Die Staatsanwaltschaft Innsbruck hat nun Ermittlungen gegen den 36-Jährigen eingeleitet, wie die Austria Presse Agentur (APA) berichtet. Der Österreicher wird der fahrlässigen Tötung verdächtigt. Der Tiroler Polizei zufolge habe es ein "Führerverhältnis" zwischen dem Mann und der Frau gegeben, wie die "Kleine Zeitung" berichtet.

Der 36-Jährige habe die Tour geplant und sei der erfahrenere Bergsteiger gewesen. Ermittlungen wegen fahrlässiger Tötung seien bei solchen Fällen das übliche Prozedere und nicht ungewöhnlich, erklärte ein Sprecher der Staatsanwaltschaft der APA.

Polizeihubschrauber war vor Ort

Unterdessen werden weitere Details über die Nacht bekannt: Laut einem ORF-Bericht war bereits am Samstagabend ein Polizeihubschrauber am Grossglockner unterwegs. Ein Polizeisprecher erklärte, dass andere Bergsteiger gegen 20:15 Uhr Lichter am Grossglockner gemeldet hätten – offenbar die Taschenlampen des Paares. Über eine Webcam und Erhebungen vor Ort habe man "ermittelt, wer die zwei Personen sein könnten". Daraufhin habe man "unzählige Male versucht, die zwei Personen zu erreichen" – vergebens.

Gegen 22:00 Uhr habe die Polizei dann einen Hubschrauber angefordert, der eine halbe Stunde später vor Ort am Grossglockner war. Die beiden Personen hätten laut Polizei jedoch "nicht auf sich aufmerksam gemacht, sodass zu diesem Zeitpunkt davon ausgegangen werden konnte, dass keine alpine Notlage vorgelegen ist, weshalb der Hubschrauber weitergeflogen ist".

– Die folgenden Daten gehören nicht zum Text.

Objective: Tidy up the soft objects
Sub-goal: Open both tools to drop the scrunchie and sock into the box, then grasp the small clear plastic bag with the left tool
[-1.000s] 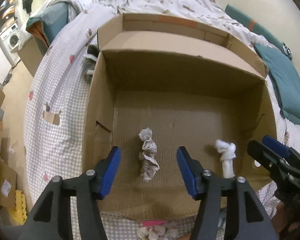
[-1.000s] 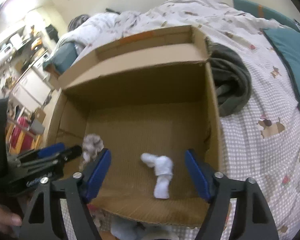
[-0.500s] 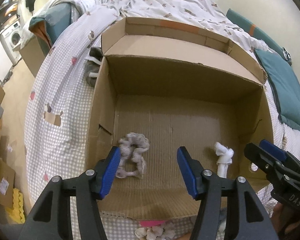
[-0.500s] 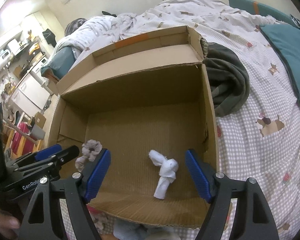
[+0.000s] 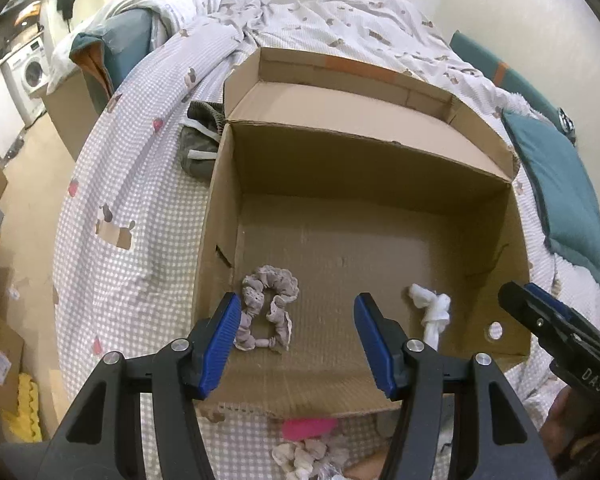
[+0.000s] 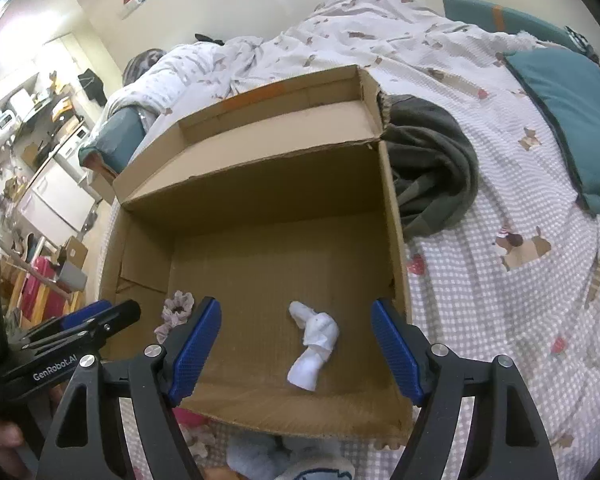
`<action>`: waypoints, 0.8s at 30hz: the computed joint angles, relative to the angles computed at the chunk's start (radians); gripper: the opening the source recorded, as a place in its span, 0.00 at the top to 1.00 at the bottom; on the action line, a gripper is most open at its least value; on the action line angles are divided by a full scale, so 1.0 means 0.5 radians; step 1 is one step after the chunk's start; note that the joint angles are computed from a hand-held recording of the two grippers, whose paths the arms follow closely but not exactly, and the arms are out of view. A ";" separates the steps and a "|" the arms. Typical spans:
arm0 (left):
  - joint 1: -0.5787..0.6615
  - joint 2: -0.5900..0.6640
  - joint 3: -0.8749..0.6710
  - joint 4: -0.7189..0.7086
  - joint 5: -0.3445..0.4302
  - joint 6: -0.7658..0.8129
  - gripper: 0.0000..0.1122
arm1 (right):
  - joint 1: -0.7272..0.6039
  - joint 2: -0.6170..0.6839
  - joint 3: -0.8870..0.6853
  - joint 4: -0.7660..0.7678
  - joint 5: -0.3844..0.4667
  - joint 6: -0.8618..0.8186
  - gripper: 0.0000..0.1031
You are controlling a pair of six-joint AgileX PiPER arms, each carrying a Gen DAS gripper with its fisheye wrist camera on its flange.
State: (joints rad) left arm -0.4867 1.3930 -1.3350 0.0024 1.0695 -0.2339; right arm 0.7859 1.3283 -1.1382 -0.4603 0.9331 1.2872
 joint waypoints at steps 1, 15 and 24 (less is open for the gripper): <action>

Hätten die beiden auf sich aufmerksam gemacht, wäre das Unglück dann nicht passiert? Der Ortsstellenleiter der Bergrettung Kals äussert sich vorsichtig: "Wir wissen es nicht", sagte er der "Allgäuer Zeitung". "Man muss ja auch erst eine Rettungsaktion starten. Das Absetzen einer Mannschaft vom Hubschrauber war aufgrund des starken Windes nicht möglich. Es hätte so oder so mehrere Stunden gedauert, um zu dem Paar zu kommen."

Handyempfang am Gipfel?

Auch eine weitere Frage drängt sich auf: Warum hatte der 36-Jährige nicht schon kurz vor dem Gipfel den Notruf gewählt, sondern war zur Adlersruhe abgestiegen? Laut Bergrettung gebe es am Gipfel Empfang. "Prinzipiell ist Handyempfang, aber es ist schwierig, wenn der Wind so brutal geht – es war orkanartiger Wind, es war super kalt, es war sicher eine extreme Ausnahmesituation für die zwei", erklärte ein Bergretter dem ORF. "Vielleicht ist das Handy ausgefallen, vielleicht hat es eine technische Schwierigkeit gegeben. Vielleicht haben es die Leute mit kalten Fingern nicht mehr richtig bedienen können. Das weiss man nicht, das muss ermittelt werden."

Zudem betonte der Bergretter, keine voreiligen Schlüsse zu ziehen. Der Körper und speziell das Gehirn funktioniere unter Kälte und Stress "nicht mehr so, wie es normal funktioniert".